1. Your overall GPA is low for MD/PhD. Did you read the sticky?

2. Your MCAT score is low for MD/PhD. Also covered in the sticky.

3. Your sGPA is a red flag for medical school in general. Getting into med school with an sGPA below 3.0 is difficult. This isn't just some arbitrary cutoff. If you fail out of medical school or fail your boards, you will end up hundreds of thousands in debt with nothing to show for it. Nobody wants that. We believe that those grades in things like chemistry to some degree predict your ability to perform in medical school, hence why those grades matter.

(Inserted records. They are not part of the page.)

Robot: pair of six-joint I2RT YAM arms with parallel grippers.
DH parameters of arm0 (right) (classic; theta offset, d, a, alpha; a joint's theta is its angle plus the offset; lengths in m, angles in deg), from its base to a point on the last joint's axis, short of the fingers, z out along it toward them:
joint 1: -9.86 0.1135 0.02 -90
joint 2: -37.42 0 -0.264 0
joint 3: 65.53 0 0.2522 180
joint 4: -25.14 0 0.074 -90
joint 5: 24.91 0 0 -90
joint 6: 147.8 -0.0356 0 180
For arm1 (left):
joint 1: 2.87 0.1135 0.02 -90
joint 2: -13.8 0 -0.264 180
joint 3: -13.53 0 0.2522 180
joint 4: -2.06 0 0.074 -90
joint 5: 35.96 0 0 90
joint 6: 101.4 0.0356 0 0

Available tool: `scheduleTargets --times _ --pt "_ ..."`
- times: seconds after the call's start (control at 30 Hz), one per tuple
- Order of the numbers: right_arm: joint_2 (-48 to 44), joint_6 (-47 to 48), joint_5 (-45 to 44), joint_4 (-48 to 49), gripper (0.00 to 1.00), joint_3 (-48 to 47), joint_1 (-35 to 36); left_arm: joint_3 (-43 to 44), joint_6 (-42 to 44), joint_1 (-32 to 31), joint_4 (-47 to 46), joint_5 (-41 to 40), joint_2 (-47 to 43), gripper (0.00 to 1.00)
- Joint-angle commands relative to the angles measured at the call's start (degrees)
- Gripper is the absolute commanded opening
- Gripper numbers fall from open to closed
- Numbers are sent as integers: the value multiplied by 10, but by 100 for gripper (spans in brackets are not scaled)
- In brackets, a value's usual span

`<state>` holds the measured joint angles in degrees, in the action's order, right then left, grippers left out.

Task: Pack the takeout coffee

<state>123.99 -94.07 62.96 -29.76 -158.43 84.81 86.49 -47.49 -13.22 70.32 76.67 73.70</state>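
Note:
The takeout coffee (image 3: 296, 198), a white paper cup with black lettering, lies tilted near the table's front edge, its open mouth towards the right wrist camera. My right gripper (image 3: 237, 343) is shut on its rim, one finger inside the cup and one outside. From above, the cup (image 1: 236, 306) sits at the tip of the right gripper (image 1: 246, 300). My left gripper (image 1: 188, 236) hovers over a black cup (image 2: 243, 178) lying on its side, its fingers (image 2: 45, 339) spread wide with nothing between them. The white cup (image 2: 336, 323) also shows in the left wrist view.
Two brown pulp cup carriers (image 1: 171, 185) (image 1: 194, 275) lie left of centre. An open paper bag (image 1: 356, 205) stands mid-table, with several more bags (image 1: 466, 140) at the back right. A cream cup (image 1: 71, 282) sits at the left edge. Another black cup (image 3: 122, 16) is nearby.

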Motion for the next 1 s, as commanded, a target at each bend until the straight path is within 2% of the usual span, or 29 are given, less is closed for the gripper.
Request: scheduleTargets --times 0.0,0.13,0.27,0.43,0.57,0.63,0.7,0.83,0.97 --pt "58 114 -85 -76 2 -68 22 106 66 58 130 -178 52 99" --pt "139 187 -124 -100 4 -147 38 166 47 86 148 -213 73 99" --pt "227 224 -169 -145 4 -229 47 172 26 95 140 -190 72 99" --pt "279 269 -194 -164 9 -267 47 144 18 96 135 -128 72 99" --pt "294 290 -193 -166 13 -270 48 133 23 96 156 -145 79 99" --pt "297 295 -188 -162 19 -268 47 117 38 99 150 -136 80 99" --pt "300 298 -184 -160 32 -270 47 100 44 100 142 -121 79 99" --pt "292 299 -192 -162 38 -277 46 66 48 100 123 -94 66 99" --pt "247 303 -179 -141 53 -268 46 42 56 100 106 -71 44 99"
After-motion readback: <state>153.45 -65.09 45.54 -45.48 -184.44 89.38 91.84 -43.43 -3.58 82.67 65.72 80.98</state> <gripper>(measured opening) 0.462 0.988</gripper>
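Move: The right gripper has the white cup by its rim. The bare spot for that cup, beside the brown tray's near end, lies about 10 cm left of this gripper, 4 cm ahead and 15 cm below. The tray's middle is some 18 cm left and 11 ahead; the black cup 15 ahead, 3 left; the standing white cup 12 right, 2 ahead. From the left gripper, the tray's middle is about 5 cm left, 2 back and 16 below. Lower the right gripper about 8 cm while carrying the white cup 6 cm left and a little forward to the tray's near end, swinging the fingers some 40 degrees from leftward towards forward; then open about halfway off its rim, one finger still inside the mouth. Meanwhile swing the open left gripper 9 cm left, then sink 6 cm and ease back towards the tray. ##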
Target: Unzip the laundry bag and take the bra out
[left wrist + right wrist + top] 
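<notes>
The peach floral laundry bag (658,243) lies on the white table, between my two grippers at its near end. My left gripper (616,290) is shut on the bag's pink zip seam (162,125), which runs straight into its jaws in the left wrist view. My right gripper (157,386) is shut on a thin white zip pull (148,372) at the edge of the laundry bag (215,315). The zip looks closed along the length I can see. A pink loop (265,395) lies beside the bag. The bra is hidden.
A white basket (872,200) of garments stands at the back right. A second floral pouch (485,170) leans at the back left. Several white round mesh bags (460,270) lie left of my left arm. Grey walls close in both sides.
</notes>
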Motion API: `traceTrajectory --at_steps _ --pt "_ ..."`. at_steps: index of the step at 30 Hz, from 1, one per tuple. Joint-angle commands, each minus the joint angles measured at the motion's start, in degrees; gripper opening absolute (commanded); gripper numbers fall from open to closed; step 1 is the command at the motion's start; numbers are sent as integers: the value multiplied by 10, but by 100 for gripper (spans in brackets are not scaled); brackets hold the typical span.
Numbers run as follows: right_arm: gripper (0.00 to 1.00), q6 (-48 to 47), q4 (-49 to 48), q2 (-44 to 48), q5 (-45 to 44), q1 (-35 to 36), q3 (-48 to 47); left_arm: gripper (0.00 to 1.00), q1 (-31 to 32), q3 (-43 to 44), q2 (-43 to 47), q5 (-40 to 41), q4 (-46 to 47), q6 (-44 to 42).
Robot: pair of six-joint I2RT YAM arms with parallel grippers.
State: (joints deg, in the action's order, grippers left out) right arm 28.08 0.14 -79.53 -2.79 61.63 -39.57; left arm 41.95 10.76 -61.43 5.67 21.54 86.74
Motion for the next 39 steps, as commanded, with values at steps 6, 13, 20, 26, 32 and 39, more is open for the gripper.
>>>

4. Your research sounds mostly clinical in nature. Even if you have done 2 years of bioinformatics and want to go in that direction, basic science departments will be very wary of your low sGPA. Clinical PhDs (i.e. epidemiology) within fully-funded MD/PhD programs are very rare outside of very strong applicants at a very limited number of institutions.

I think your chances for MD/PhD are slim to none. I'm not sure that one or two years are going to fix that without an MCAT retake to around 40 (whatever that is in the new scoring system) and a lot of additional science coursework. I'm not sure that's worth your time and even then would be risky.

My advice is to focus on getting into medical school. For that, retake some science classes you did poorly in and/or some upper level science to raise your GPA and sGPA. If you can bring your sGPA above 3.0, your GPA will likely get to above 3.5, and you should apply MD with DO backup. Retaking courses will help a lot for DO programs. If you are serious about research, you will have opportunities to get involved later in your medical training.